● EXERCISE DIRECTIONS: Search the records for the string "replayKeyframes", then copy each line where it appears.

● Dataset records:
○ ○ ○

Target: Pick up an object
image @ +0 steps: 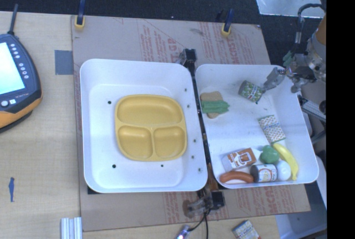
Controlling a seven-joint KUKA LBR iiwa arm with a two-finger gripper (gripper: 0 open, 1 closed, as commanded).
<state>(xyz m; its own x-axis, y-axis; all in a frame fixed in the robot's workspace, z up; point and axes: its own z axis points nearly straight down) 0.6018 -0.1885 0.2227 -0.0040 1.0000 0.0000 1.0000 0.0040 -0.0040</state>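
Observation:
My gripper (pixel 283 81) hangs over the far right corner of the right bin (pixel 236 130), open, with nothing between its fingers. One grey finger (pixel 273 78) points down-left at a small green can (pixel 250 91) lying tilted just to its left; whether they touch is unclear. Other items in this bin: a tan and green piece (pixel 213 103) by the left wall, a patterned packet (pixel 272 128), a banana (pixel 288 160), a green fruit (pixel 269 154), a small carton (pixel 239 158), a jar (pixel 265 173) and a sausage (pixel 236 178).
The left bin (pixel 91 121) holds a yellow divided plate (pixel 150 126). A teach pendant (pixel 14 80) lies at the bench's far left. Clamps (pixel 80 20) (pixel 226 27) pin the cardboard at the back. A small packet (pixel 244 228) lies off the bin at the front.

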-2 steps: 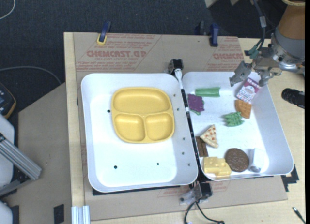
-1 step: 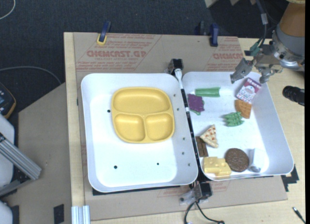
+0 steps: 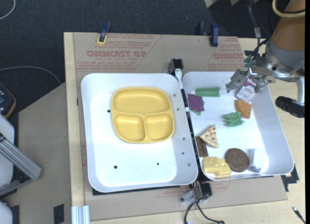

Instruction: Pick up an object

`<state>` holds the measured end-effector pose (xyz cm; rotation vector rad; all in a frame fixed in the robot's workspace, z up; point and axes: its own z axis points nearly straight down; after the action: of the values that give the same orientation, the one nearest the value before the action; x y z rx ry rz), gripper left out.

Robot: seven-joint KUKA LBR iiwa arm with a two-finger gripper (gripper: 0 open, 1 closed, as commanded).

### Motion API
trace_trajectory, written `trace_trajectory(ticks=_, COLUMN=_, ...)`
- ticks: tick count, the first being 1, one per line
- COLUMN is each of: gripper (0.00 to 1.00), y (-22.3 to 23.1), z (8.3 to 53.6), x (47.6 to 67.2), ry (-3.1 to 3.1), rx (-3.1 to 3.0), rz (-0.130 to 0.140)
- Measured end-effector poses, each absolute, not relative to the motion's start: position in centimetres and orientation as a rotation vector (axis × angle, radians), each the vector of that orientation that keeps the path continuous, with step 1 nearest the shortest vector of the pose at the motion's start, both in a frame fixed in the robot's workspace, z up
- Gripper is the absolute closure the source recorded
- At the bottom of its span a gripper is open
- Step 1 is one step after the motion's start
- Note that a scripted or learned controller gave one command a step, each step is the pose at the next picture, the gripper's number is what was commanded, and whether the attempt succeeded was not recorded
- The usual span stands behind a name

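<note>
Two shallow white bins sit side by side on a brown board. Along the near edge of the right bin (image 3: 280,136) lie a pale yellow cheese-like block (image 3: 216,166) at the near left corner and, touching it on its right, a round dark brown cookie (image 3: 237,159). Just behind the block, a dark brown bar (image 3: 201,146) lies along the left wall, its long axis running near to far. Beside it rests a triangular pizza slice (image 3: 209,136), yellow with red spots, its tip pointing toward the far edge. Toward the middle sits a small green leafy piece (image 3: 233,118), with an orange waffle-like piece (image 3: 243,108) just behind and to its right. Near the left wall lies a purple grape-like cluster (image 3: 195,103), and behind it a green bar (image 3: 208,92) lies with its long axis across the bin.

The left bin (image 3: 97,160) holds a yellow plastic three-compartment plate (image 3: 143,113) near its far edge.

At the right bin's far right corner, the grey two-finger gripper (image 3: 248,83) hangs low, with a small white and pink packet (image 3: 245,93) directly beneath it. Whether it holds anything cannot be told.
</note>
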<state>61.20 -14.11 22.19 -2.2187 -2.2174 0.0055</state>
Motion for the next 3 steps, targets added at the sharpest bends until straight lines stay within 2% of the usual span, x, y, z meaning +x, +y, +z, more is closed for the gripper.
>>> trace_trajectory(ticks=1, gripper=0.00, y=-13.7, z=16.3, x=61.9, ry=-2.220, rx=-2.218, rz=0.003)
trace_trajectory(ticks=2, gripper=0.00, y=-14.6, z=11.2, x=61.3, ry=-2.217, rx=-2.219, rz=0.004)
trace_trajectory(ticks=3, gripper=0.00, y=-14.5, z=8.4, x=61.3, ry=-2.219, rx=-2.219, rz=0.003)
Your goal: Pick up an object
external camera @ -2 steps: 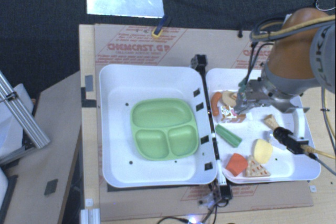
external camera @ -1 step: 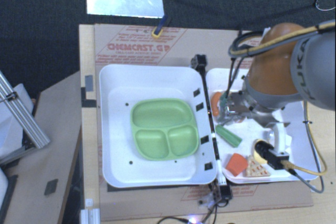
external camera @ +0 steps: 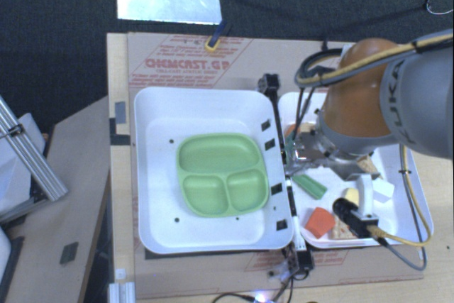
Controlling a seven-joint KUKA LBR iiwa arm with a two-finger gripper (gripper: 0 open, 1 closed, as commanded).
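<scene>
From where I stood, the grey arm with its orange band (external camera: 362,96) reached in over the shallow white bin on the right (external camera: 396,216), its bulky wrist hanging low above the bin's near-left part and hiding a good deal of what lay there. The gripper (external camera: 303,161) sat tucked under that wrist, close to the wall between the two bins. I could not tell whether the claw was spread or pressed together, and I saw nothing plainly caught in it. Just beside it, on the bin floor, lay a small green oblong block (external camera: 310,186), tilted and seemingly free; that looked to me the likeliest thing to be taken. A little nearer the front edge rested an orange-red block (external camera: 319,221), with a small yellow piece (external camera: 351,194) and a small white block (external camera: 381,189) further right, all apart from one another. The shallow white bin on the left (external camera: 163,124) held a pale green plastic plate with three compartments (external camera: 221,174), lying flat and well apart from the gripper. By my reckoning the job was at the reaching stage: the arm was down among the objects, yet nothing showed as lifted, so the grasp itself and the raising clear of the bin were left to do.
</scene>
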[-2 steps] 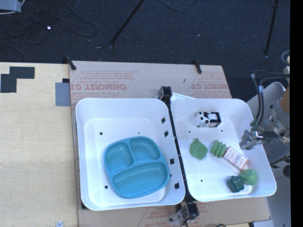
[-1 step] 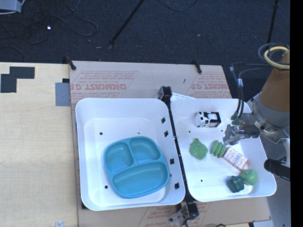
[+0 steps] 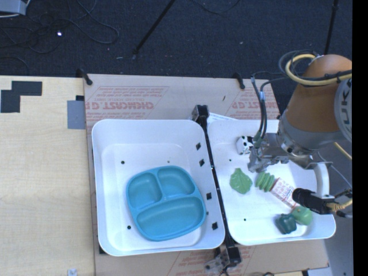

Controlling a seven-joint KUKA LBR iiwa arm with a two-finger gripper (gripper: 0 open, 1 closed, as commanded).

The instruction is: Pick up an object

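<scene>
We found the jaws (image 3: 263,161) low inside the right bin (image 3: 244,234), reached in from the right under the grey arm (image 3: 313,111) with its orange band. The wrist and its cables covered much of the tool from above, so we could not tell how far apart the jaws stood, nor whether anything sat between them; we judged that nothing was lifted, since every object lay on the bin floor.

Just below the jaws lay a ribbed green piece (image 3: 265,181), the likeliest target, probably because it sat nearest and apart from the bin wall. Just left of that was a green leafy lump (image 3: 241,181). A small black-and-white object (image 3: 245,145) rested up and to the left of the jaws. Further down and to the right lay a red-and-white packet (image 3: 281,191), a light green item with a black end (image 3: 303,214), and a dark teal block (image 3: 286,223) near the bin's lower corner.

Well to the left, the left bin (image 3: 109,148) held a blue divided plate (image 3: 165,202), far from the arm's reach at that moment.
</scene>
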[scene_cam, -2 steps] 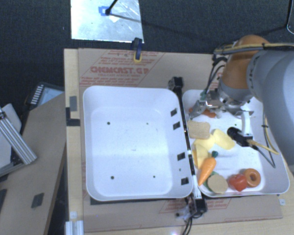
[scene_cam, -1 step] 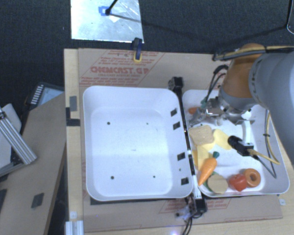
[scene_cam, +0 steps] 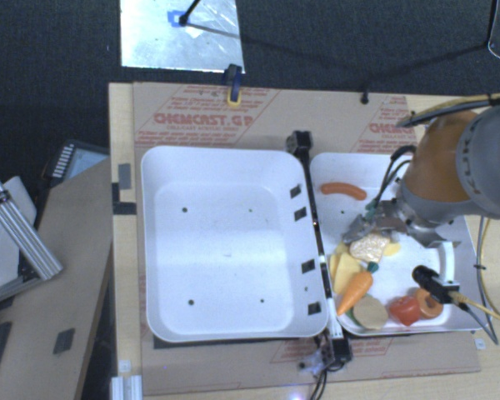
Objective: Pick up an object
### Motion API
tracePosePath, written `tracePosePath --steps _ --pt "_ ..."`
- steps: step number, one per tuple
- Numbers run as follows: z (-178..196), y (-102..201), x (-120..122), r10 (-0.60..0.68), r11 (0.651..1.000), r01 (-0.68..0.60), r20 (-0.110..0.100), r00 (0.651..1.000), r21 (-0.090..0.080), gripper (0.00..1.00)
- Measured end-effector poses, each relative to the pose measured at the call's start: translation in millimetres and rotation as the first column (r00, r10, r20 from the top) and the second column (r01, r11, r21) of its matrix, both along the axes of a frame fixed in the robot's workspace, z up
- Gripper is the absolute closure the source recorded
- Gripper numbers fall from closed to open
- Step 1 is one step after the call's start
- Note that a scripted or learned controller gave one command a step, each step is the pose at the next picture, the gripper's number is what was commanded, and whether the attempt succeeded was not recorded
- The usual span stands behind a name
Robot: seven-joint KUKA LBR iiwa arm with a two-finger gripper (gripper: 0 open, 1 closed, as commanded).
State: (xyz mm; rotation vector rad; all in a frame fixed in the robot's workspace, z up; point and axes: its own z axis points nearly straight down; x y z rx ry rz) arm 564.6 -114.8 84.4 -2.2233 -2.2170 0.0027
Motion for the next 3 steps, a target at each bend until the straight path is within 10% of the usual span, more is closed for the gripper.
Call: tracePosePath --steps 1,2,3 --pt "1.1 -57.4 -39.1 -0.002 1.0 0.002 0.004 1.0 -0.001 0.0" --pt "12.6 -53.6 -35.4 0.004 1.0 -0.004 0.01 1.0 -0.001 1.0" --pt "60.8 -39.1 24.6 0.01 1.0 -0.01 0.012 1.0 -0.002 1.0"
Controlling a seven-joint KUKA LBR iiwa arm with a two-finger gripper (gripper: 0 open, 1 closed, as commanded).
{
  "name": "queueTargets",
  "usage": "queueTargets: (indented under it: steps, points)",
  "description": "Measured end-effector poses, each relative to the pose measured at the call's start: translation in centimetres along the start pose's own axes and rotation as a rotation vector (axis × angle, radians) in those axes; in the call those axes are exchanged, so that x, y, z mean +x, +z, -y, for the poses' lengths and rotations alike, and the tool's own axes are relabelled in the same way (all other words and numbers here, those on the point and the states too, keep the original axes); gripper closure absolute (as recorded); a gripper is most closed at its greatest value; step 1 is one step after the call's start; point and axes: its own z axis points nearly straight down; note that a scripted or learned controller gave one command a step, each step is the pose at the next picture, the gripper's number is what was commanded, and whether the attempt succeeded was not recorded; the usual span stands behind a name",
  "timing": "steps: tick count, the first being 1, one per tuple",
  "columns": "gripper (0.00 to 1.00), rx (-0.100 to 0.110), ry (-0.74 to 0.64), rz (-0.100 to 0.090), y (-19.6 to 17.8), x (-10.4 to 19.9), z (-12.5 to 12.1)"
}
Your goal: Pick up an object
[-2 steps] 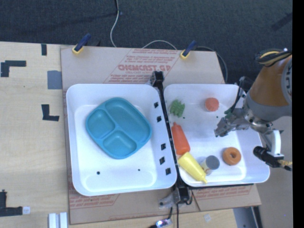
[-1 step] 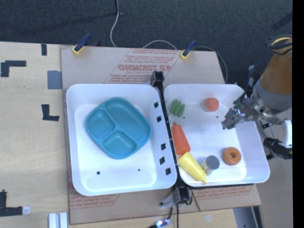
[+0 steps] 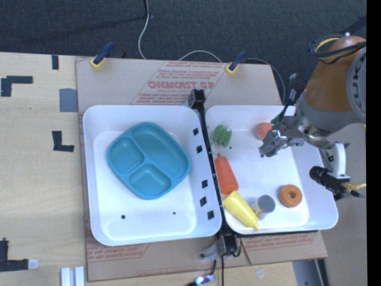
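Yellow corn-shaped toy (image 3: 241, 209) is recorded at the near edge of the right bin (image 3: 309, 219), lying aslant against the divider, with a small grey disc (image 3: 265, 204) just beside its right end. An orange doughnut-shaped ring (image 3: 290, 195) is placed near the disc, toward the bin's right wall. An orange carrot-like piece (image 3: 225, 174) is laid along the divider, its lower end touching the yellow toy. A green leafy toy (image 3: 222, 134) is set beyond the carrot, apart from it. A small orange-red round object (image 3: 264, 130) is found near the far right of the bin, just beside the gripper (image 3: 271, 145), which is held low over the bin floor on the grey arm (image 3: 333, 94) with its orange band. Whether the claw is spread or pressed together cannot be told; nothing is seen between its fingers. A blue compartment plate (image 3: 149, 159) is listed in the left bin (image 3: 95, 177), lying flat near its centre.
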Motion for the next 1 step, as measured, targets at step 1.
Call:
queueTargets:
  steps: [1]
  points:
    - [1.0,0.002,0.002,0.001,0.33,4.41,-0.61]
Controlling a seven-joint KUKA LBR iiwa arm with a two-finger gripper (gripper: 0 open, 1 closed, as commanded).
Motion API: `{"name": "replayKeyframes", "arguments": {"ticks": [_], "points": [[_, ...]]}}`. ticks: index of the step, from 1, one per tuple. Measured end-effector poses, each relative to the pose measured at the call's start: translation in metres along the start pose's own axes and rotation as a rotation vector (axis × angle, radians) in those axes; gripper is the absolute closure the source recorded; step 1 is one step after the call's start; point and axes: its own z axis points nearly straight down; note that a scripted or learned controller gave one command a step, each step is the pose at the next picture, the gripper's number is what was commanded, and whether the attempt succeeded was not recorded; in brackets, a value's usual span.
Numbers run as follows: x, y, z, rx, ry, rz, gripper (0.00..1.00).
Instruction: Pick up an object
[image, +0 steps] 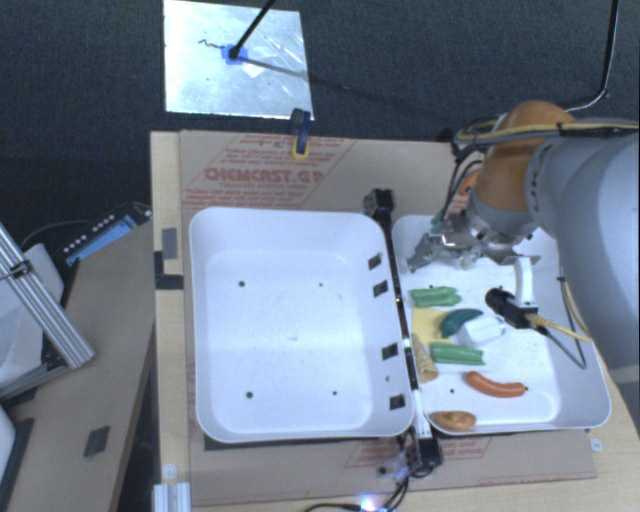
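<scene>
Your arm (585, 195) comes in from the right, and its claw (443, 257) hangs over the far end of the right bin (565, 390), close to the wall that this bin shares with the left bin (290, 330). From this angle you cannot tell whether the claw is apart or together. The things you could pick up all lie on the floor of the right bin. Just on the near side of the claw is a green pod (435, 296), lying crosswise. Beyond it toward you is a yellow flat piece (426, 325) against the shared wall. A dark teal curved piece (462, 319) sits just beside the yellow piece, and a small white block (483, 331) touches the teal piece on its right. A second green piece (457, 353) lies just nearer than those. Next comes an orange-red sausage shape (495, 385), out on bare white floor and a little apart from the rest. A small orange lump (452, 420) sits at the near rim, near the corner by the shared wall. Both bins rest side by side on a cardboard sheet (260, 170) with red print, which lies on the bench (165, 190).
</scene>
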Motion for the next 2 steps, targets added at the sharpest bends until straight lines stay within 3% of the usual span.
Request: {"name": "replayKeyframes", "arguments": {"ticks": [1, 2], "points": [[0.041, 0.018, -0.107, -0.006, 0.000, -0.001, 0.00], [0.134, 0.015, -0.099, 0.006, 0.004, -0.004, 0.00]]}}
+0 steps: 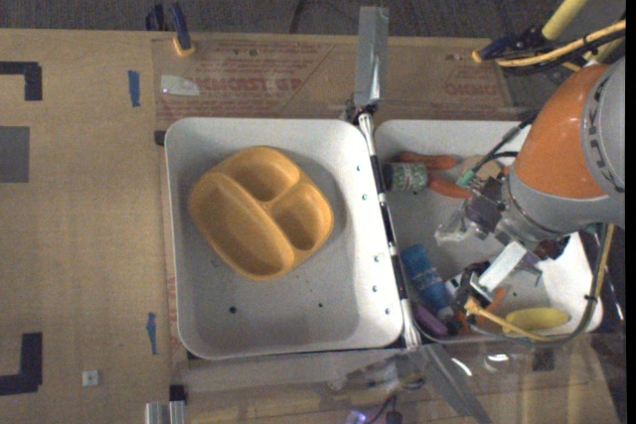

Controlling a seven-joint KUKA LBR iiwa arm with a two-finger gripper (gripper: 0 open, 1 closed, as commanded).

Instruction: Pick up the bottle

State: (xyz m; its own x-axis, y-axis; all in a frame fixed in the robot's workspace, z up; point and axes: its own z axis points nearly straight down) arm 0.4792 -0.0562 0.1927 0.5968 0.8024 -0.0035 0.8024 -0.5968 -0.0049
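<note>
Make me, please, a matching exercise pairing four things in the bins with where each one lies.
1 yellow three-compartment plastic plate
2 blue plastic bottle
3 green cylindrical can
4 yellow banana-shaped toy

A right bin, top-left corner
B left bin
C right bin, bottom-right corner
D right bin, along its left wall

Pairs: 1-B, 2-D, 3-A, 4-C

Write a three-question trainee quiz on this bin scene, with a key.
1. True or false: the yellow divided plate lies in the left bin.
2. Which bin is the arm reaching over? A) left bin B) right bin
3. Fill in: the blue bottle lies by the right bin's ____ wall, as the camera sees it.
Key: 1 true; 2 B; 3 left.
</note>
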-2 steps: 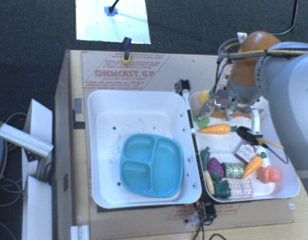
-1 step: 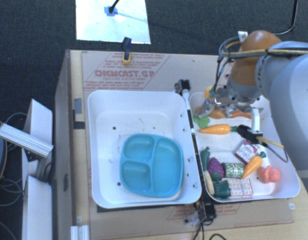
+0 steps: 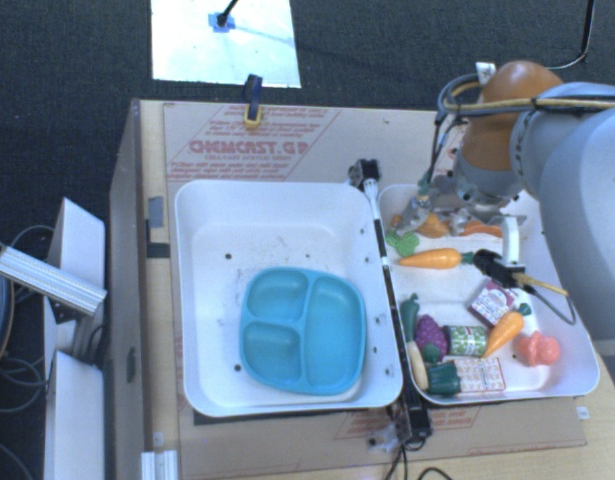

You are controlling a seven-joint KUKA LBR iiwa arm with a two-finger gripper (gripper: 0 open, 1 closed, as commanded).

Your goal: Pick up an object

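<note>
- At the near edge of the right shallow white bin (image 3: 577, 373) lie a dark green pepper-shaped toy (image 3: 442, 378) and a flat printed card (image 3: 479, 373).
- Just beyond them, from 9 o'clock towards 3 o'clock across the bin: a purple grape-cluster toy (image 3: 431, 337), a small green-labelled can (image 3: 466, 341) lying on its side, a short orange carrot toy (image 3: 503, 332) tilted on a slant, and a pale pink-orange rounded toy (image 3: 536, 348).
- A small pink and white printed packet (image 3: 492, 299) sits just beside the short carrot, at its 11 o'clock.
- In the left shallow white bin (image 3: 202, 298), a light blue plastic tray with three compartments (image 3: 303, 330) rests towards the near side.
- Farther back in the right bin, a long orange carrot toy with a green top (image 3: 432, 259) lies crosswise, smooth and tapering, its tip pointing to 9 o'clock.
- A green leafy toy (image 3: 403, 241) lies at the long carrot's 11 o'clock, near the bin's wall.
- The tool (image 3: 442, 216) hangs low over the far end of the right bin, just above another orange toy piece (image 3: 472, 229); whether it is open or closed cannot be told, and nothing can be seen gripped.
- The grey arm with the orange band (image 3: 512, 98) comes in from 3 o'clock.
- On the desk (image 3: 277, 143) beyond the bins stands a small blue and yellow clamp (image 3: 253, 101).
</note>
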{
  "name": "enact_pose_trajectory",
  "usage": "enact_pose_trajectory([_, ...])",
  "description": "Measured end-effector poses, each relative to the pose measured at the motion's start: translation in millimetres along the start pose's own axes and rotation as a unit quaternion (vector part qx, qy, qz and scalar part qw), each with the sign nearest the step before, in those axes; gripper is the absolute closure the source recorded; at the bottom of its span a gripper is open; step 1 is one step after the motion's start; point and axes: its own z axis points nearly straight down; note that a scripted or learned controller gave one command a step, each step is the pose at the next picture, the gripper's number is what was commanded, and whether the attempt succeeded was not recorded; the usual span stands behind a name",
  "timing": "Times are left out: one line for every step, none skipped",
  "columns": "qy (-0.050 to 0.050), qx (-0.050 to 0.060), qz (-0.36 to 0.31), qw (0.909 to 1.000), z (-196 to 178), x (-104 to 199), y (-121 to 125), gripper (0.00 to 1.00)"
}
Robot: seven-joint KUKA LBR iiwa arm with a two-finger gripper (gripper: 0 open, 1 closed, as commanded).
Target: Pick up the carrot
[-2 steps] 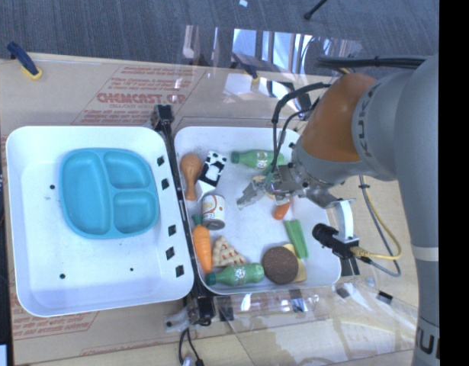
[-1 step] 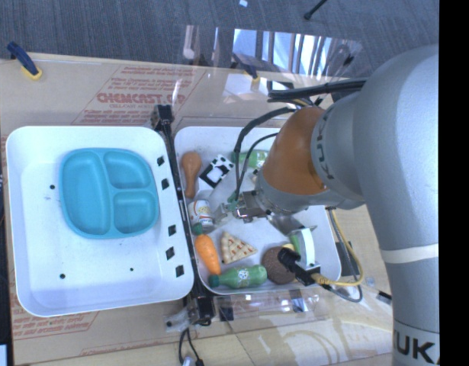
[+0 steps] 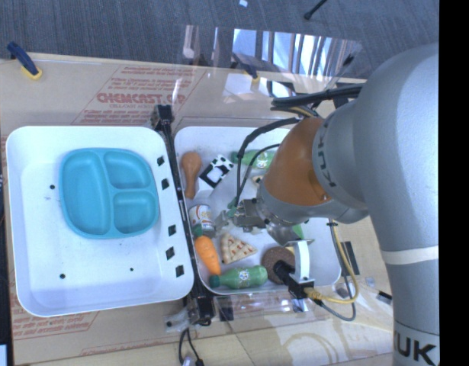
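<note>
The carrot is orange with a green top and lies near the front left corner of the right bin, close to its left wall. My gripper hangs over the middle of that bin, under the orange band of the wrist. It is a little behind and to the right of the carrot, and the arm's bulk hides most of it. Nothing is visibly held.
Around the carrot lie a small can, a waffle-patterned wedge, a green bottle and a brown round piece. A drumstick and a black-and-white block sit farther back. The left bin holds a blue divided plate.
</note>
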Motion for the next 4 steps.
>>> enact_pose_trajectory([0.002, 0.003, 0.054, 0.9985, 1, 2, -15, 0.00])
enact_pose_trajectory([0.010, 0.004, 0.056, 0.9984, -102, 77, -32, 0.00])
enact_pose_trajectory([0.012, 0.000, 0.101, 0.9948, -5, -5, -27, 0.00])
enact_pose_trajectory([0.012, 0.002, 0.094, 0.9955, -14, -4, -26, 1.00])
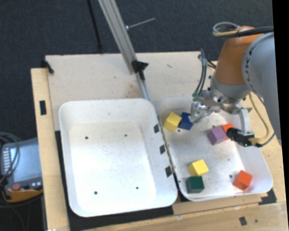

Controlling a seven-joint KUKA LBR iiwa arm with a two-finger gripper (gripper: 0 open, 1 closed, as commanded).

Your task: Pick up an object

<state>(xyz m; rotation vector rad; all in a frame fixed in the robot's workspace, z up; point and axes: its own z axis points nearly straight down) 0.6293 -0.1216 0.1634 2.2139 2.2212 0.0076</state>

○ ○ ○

● ANSWER SECTION:
Motion API: `{"name": "replayKeyframes", "arguments": {"ticks": [_], "points": [[_, ...]]}}`. ticks: index of the step, from 1, one per tuple. Measured end-effector poses, each relative to the pose measured at the call's start: translation in metres along the start pose's own axes and rotation as a rotation vector (axis × angle, radians) in those axes; gripper is the absolute closure the source recorded; step 1 is one step after the call's start; point and axes: its own z axis points nearly straight down; note that a scripted or learned controller gave one command a step, each step is the pose at the next picture, the gripper's number is what was commanded, and whether the attempt succeeded was not recorded; in brackets, a value's usual span.
Request: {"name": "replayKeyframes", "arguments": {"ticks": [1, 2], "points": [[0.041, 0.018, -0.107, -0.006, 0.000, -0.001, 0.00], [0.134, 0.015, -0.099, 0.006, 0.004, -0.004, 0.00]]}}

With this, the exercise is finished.